A similar process as the training set formatting is conducted for moving test files into the working directory, with the exception being that the preprocessor expects a single directory containing the test images inside the root test directory.

In [116]:
test_datagen = tf.keras.preprocessing.image.ImageDataGenerator()
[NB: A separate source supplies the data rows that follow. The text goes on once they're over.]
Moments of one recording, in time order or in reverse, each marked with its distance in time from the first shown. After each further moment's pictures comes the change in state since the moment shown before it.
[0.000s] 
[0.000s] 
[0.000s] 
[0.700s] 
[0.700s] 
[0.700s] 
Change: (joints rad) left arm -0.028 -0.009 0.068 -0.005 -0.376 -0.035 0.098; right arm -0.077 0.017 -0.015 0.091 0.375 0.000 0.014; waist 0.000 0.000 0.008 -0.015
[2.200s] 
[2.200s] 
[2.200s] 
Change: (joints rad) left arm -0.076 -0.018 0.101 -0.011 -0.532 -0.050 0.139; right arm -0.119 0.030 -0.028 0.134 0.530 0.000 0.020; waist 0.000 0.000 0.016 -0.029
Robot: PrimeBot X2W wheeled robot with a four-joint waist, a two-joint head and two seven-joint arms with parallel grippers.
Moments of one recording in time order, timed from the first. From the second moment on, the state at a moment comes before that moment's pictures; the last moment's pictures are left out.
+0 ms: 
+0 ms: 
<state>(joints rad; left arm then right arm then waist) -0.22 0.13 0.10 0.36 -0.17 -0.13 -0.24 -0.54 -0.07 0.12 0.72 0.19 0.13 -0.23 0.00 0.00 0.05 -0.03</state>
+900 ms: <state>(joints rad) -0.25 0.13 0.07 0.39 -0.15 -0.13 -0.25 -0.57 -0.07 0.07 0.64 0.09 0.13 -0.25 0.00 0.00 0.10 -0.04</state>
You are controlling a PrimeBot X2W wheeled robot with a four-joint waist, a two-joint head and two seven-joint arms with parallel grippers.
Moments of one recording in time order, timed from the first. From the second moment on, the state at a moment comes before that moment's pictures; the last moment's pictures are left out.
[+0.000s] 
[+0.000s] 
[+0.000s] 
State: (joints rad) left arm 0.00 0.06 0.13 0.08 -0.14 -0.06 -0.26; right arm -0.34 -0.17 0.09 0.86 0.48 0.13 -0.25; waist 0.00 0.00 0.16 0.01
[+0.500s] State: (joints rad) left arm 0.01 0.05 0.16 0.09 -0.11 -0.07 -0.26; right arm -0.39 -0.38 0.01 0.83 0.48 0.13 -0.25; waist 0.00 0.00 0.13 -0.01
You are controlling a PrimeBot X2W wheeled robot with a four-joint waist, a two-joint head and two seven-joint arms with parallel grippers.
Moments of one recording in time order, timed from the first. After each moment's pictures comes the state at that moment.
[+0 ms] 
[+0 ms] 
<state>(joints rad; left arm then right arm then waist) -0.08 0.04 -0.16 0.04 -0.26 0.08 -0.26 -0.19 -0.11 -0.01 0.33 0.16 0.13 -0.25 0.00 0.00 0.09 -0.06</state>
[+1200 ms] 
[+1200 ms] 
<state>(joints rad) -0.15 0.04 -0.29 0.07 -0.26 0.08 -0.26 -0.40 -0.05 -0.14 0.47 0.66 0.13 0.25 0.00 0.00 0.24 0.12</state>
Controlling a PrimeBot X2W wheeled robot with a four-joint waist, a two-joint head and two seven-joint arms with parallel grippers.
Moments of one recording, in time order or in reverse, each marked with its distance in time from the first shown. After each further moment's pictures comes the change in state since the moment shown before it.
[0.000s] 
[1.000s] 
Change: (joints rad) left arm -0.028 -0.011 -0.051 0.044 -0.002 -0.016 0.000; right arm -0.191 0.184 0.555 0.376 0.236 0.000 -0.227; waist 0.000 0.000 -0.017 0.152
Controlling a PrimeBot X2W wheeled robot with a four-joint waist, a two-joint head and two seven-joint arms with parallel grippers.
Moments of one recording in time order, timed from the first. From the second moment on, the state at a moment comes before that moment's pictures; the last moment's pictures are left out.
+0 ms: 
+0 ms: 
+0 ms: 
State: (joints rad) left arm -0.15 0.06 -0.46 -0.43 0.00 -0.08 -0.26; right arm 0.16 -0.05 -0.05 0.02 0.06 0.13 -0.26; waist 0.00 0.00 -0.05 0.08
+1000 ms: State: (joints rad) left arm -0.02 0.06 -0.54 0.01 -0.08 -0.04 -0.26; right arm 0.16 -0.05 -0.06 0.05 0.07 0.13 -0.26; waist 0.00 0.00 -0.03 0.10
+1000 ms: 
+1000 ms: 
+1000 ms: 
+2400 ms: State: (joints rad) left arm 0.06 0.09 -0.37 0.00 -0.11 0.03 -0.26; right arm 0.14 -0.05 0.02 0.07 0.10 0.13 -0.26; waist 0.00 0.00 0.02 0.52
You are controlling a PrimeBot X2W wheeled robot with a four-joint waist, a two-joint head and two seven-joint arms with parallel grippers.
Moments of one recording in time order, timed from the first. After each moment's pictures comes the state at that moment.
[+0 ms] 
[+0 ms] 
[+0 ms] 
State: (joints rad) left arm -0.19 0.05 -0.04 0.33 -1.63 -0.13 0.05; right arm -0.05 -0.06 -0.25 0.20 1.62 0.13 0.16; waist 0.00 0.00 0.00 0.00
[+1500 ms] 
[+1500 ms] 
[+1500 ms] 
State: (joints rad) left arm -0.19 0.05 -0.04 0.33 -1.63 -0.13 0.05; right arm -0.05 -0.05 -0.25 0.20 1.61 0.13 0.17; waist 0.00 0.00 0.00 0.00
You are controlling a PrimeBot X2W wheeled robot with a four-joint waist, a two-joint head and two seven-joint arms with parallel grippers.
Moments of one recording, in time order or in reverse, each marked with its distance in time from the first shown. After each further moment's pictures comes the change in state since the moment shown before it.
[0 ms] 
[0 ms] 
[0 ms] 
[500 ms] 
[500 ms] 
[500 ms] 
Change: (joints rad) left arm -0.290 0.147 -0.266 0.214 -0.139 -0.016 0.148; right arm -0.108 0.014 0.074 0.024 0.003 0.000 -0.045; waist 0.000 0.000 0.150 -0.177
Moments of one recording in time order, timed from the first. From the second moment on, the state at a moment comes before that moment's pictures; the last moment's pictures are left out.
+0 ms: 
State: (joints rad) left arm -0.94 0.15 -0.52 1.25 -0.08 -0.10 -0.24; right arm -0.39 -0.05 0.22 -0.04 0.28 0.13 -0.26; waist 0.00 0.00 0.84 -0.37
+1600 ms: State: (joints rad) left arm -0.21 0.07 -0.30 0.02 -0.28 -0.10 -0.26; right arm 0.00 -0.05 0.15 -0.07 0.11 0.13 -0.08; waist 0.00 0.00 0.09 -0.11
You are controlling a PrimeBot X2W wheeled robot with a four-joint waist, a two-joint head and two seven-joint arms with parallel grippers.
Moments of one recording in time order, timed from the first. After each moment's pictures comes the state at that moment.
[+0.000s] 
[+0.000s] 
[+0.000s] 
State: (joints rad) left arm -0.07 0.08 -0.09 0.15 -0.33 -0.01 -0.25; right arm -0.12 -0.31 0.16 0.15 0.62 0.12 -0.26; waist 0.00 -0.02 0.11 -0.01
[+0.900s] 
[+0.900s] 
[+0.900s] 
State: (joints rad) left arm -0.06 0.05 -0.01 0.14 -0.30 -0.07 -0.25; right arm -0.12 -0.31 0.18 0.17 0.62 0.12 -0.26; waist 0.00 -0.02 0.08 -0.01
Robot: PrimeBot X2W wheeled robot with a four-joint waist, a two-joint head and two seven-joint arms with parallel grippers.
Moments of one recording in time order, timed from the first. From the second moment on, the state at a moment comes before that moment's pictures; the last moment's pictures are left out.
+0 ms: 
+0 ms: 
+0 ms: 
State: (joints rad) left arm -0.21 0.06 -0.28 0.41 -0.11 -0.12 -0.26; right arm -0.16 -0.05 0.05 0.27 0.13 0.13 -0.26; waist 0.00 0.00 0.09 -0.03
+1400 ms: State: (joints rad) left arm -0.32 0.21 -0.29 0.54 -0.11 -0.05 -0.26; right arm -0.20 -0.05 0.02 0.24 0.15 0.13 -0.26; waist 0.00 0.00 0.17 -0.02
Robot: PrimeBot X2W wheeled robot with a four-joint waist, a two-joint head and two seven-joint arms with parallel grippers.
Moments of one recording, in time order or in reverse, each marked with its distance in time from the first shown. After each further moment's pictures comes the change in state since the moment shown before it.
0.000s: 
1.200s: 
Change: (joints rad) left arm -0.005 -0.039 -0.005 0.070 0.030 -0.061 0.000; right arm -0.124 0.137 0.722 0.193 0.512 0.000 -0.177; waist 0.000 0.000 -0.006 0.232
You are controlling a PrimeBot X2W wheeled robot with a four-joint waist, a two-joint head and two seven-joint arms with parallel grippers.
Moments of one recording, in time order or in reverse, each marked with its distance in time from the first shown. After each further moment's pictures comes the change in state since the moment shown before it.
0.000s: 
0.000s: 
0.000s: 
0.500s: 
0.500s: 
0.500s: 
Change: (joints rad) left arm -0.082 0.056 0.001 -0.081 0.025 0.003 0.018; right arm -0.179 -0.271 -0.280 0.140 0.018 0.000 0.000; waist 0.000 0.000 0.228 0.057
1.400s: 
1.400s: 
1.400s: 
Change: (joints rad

test_generator = test_datagen.flow_from_directory(
    directory=working_test_directory,
    target_size=(96, 96),
    color_mode="rgb",
    batch_size=1,
    class_mode=None,
    shuffle=False
)

predict =model.predict(test_generator)
# predict the class label

In [117]:
predict[:10]

In [112]:
y_classes = predict

Limiting the batch size to 1 and setting shuffle to False retains the ordering of the labels for constructing the submission.csv file.

In [115]:
y_ids = test_generator.filenames
y_ids[10:]

In [120]:
formatted_y_ids = [fid[8:-4] for fid in y_ids]

In [121]:
formatted_y_ids[:10]

In [98]:
len(y_classes)

In [99]:
len(y_ids)

In [100]:
history.history.keys()

In [101]:
plt.plot(history.history['loss'], label='Binary Classification Loss')
plt.plot(history.history['binary_accuracy'], label='Binary Accuracy')
plt.title('Training History')
plt.ylabel('Loss')
plt.xlabel('Epoch')
plt.legend(loc="upper left")
plt.show()

In [102]:
plt.plot(history.history['false_negatives_4'], label='False Negatives')
plt.title('Training History (False Negatives)')
plt.ylabel('Loss')
plt.xlabel('Epoch')
plt.legend(loc="upper left")
plt.show()

In [123]:
predict_df = pd.DataFrame({'id':formatted_y_ids, 'label': y_classes.flatten()})

In [124]:
# sanity check the prediction dataframe before export
predict_df.head()

In [125]:
predict_df.to_csv('/kaggle/working/submission.csv', index=False)

The final accuracy of the model on the training set was approximately 80%.